(Records excerpted from a collection)
--------

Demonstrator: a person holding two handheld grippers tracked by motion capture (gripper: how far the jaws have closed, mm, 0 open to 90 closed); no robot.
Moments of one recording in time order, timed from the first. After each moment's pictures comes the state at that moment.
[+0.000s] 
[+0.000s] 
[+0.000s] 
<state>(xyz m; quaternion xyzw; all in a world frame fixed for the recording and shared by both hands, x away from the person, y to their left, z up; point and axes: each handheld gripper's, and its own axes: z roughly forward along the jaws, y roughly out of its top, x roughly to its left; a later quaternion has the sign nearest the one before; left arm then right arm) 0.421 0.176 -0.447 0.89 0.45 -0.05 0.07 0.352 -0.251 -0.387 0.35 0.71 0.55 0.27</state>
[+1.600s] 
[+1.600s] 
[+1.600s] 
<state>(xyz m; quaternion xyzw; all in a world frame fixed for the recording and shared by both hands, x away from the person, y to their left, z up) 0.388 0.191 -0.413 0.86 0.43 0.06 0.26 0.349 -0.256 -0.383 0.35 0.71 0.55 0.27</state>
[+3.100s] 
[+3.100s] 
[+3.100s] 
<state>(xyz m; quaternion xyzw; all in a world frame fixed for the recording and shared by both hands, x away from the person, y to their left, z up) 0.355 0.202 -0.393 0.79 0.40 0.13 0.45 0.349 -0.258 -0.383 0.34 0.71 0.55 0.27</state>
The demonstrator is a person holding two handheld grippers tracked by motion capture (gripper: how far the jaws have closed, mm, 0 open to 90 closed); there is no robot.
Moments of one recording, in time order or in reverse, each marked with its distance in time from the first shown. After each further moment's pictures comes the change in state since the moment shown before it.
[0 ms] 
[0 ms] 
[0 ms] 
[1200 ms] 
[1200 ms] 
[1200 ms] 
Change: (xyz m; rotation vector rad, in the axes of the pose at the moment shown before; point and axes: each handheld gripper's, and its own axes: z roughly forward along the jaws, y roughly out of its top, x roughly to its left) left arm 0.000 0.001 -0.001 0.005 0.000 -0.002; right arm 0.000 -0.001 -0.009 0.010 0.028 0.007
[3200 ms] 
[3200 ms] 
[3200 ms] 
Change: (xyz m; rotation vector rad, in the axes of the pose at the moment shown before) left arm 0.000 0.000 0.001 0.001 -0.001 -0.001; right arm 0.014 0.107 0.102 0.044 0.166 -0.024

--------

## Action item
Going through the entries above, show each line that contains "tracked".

## Written reply
Demonstrator: a person holding two handheld grippers tracked by motion capture (gripper: how far the jaws have closed, mm, 0 open to 90 closed); no robot.
The demonstrator is a person holding two handheld grippers tracked by motion capture (gripper: how far the jaws have closed, mm, 0 open to 90 closed); there is no robot.

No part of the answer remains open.